CONCLAMATA IMMUTABILITÀ

di Elena Gollini

La cultura scultorea di Gibo Perlotto è animata e alimentata da una tradizione millenaria e da una storia antica perpetrata da Canova fino alle magistrali lezioni impartite da Rodin, Giacometti e Moore e s’immette nella dialettica di una creatività altissima, che segna un ritorno alle radici ancestrali a cui appartiene per diritto di nascita e per necessità di vocazione, al di là delle evoluzioni e degli sviluppi formali. Infatti, la sua vocazione si rivela nell’attrazione per la bottega-laboratorio del padre autorevole maestro artigiano del ferro, dal quale ha appreso tutti i segreti della lavorazione manuale di questo metallo. Impara a cesellarlo plasticamente, con il fuoco e con il martello lo scolpisce e lo incide a caldo, dandogli “un’anima” e trasformandolo in scultura dina­mica, vivace e vitale. Le opere sono proiettate alla rivelazione sostanziale dell’essere, all’individuazione dell’es­senza dell’anima con un linguaggio metaforico e simbolico, che ne rende visibile e percepibile la presenza nelle forme strutturali del nascere e dei misteri della vita, attraverso la componente religiosa e sacrale di intensa suggestione. In un’epoca in cui l’uomo vive l’ansia frenetica del nuovo millennio quasi nell’inquietudine costante di una mutazione repentina dei processi avviati dalle tecnologie innovative, Perlotto riafferma i valori cardine primari dell’uomo, della cultura tradizionale e della civiltà arcaica, di cui la scultura si erge a “monumento e pilastro simbolo”, a testimonianza concreta e tangibile del ricordo indelebile della memoria collettiva perpetua.
Le creazioni nel dominio assoluto della materia ferrosa di cui è abile forgiatore e cesellatore, incarnano un’in­tensità spirituale sublime, che è portavoce della naturalezza e della semplicità dei sentimenti umani più sponta­nei, della gioia, della speranza, all’insegna dell’amore universale e della bellezza pura e incontaminata. Dimostra di possedere attitudini e qualità innate, ponendo al centro del suo lavoro il concetto di rivalutazione dell’uomo e della sua valenza intrinseca e costituendo un punto fermo della ricerca, per dare risposte e soluzioni chiare e solide, da poter condividere con l’osservatore.

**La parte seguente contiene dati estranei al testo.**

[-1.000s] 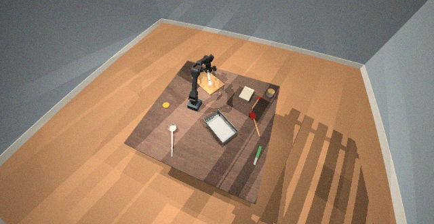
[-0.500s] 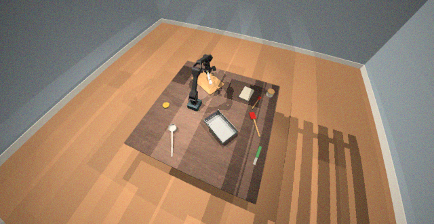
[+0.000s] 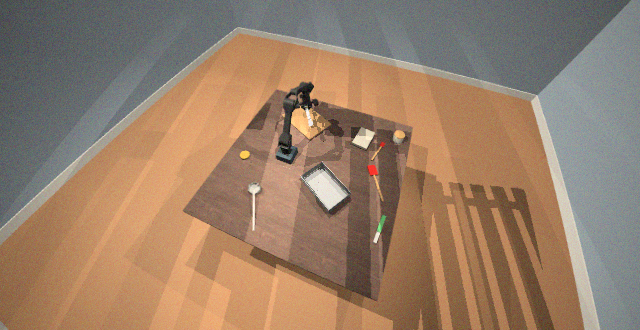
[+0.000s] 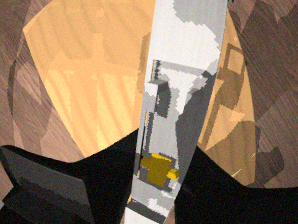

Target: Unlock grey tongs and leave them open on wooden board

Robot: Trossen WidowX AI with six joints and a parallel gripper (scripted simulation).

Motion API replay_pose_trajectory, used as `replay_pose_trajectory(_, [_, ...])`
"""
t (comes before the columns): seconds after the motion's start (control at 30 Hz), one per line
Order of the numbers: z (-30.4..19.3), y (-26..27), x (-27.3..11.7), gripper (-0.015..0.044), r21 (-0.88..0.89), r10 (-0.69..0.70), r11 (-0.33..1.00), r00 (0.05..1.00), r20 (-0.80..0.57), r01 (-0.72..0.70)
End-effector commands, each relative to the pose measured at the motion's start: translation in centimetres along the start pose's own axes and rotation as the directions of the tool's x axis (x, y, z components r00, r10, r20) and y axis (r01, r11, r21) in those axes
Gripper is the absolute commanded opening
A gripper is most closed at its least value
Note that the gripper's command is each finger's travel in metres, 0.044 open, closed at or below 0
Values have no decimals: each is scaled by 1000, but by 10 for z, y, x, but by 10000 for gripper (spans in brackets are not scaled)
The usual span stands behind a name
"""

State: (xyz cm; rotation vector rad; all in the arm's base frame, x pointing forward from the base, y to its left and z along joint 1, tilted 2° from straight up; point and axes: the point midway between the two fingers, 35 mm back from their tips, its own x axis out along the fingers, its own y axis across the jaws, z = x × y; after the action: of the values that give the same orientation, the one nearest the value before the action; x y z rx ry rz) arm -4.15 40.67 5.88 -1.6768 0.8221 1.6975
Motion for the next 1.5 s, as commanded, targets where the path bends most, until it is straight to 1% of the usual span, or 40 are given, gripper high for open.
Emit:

Schivo verso le mode e le ideologie di tendenza, che si basano esclusivamente sull’avanguardia delle nuove tecnologie, perdendo il controllo diretto del meccanismo di tra­sformazione della realtà circostante, dei fatti, delle azioni e delle informazioni ad essa correlati, si rivolge verso una sperimentazione, che recupera e approfondisce la certezza dei principi esistenziali fondamentali, che nel prodigio del ferro si propongono nel loro senso e significato invalicabile e indifferibile come costruzioni forti e consolidate. Le forme rievocate dall’interno si espandono, si dilatano e si distribuiscono all’esterno, imprimendo nella scultura una visione, che diventa immagine di “evento di natura” intesa come raffigurazione rievocativa della tensione emotiva scaturita dal fornire una spiegazione piena e completa del reale, che possa essere valida e comprensibile per ciascun fruitore, nell’ambito delle relazioni e dei comportamenti sociali, ma estendibili anche nel rapporto con il mondo animale e vegetale in modo totalitario.
In Perlotto si evince la forza vigorosa e la tempra energica dell’uomo “primordiale” l’uomo delle origini, che affronta gli elementi, li plasma e li trasforma nella “forma assoluta”, così come l’immaginazione modella sulla spinta dell’emozione. La ragion d’essere delle sculture risiede nella celebrazione della naturalezza e al contem­po nella contemplazione del bello e del culto per la bellezza, richiamando le concezioni perpetrate dal filosofo Socrate di “apprendere parole misteriose e semplici attorno all’amore, al desiderio insaziabile di ricongiungersi all’unità primaria, a ciò che abbiamo perduto con la perdita dell’anima”. E ancora si possono allineare le parole di Adriano Imperatore, che proclamava: “lo sono come i nostri scultori, l’umano mi appaga. Vi trovo tutto, persino l’eternità”. L’arte di Gibo Perlotto può essere iscritta in quella storia della cultura più ricca e intrisa di moto dell’anima e pathos emozionale, che riconferma la consistenza del pensiero artistico per l’uomo e la propria dimensione vitale. La carica da lui impressa rappresenta uno slancio propulsivo di abbandono incondizionato verso un linguaggio comunicativo non edulcorato ma reale che mette lo spettatore a stretto contatto con lo spazio sacrale della vita, fungendo da tramite tra il contingente e l’assoluto e veicolando una forma certa e ben definita, segno di ciò che non muta più e che è considerabile come modello di armonia e libertà nella sua conclamata immutabilità.